**TASK DIRECTIONS:**
Please transcribe the data exactly as shown, skipping the images.

Stored items from a collection
<<<<

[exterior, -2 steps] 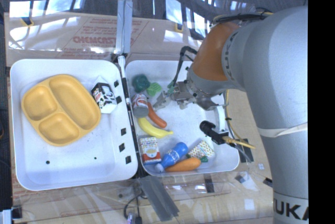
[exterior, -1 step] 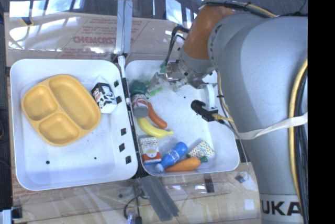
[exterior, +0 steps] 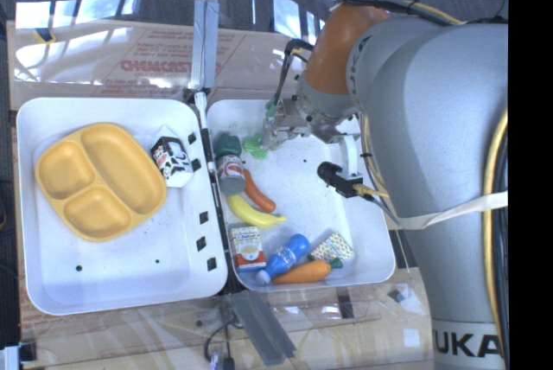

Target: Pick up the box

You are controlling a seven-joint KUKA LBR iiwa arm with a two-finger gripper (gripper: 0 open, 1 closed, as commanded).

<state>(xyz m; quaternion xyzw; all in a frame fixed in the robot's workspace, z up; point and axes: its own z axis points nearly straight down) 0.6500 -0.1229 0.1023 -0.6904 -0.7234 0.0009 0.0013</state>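
tool [exterior: 275,131] at right bin's back left, grip state unclear; box [exterior: 247,246] lies near front-left corner, well apart, upright-ish.

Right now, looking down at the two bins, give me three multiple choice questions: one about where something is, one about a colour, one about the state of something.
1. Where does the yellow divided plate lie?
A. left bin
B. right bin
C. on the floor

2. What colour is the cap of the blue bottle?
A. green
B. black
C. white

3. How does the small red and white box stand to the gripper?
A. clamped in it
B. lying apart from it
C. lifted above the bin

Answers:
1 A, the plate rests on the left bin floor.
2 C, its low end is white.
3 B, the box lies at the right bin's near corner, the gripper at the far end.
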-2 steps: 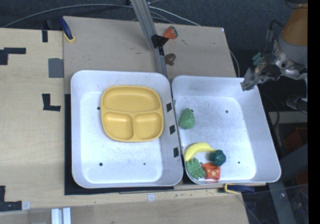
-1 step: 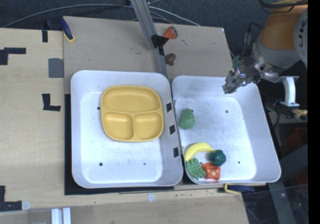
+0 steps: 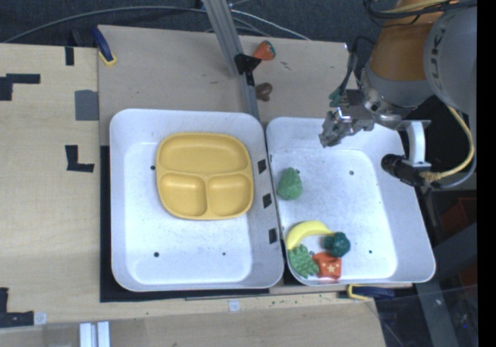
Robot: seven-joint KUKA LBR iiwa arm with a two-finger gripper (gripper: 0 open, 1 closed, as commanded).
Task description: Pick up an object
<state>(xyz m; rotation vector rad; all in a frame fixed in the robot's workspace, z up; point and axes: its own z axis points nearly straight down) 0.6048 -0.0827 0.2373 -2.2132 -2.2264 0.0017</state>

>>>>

**EXERCISE RESULT:**
[exterior, -2 steps] 
[exterior, -1 step] 
[exterior, +0 steps] 

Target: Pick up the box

You are controlling a seven-joint KUKA LBR iiwa arm with a two-finger gripper (gripper: 0 open, 1 closed, as commanded).

<state>(xyz m; quaternion xyzw; all in a frame fixed in the robot's workspace, z up; point and axes: its own z axis points nearly straight down) 0.6500 -0.1229 0.1023 -0.6904 -0.7234 0.0009 0.0013</state>
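tool [exterior: 275,131] at right bin's back left, grip state unclear; box [exterior: 247,246] lies near front-left corner, well apart, upright-ish.

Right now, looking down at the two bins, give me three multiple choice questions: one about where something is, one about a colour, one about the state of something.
1. Where does the yellow divided plate lie?
A. left bin
B. right bin
C. on the floor

2. What colour is the cap of the blue bottle?
A. green
B. black
C. white

3. How does the small red and white box stand to the gripper?
A. clamped in it
B. lying apart from it
C. lifted above the bin

Answers:
1 A, the plate rests on the left bin floor.
2 C, its low end is white.
3 B, the box lies at the right bin's near corner, the gripper at the far end.
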-2 steps: 
-1 step: 
+0 steps: 
Robot: seven-joint KUKA LBR iiwa arm with a two-finger gripper (gripper: 0 open, 1 closed, as commanded).
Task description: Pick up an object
<state>(xyz m; rotation vector rad; all in a frame fixed in the robot's workspace, z up; point and axes: its own z axis points nearly straight down) 0.6048 -0.0827 0.2373 -2.2132 -2.2264 0.0017</state>

The answer has now been finished.